= Collected data =
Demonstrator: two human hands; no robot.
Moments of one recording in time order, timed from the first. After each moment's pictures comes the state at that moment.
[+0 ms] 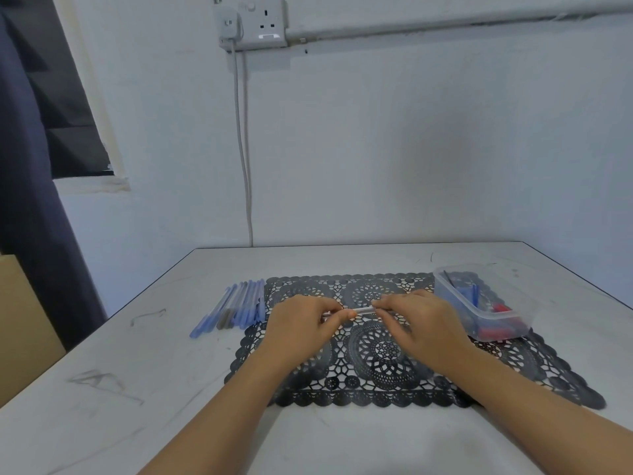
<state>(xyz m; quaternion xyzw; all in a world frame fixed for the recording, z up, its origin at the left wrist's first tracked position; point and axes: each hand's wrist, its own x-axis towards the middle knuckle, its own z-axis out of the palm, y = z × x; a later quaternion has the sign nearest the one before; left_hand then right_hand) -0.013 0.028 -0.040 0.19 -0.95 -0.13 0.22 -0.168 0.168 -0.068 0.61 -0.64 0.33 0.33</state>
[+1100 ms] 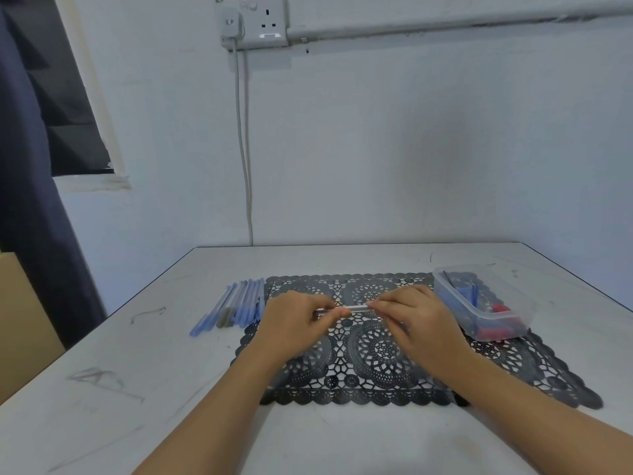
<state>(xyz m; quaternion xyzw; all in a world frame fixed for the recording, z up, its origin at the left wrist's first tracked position) -0.012 0.015 -0.042 0.16 -0.95 -0.13 0.26 -0.157 0.171 -0.064 0.61 -0.65 0.32 0.32</state>
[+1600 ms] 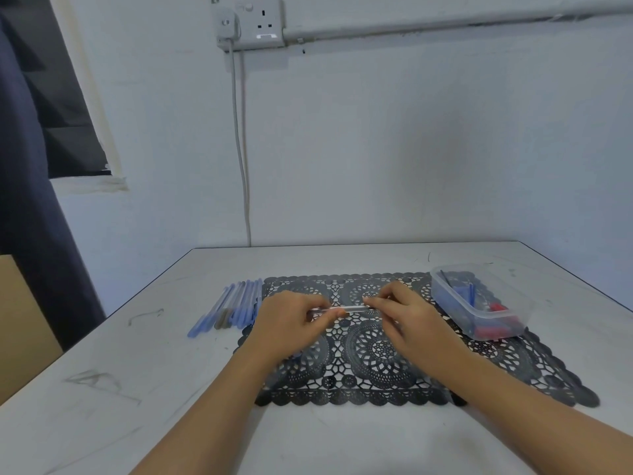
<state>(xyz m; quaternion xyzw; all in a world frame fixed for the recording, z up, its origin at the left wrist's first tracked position) -0.008 0.012 -0.042 0.15 -0.94 -0.13 0.28 -0.160 0.167 -0.068 0.62 -0.68 0.32 0.22</state>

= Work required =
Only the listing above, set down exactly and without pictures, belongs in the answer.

= Written solution =
Demonstrator: two human hands; no robot.
Moments of one recording in time order, timed from the first. After each moment's pictures comes the state at that moment.
[+0 ms] 
<state>(xyz m; quaternion xyzw; all in a world frame fixed for the recording, z up, its origin at the left wrist's first tracked position; point and axes: each hand's wrist, its own x-axis towards the middle knuckle, its own z-axis out of the palm, y = z × x; a later quaternion has the sign nearest the one before; left_hand then right_hand) -0.013 0.028 -0.040 0.19 -0.95 -0.13 0.22 -0.168 0.168 -0.068 0.61 -0.64 0.33 0.33</state>
[+1100 ms] 
<state>(xyz m; quaternion xyzw; all in a world frame fixed for the recording, z up, its origin at the left wrist's first tracked position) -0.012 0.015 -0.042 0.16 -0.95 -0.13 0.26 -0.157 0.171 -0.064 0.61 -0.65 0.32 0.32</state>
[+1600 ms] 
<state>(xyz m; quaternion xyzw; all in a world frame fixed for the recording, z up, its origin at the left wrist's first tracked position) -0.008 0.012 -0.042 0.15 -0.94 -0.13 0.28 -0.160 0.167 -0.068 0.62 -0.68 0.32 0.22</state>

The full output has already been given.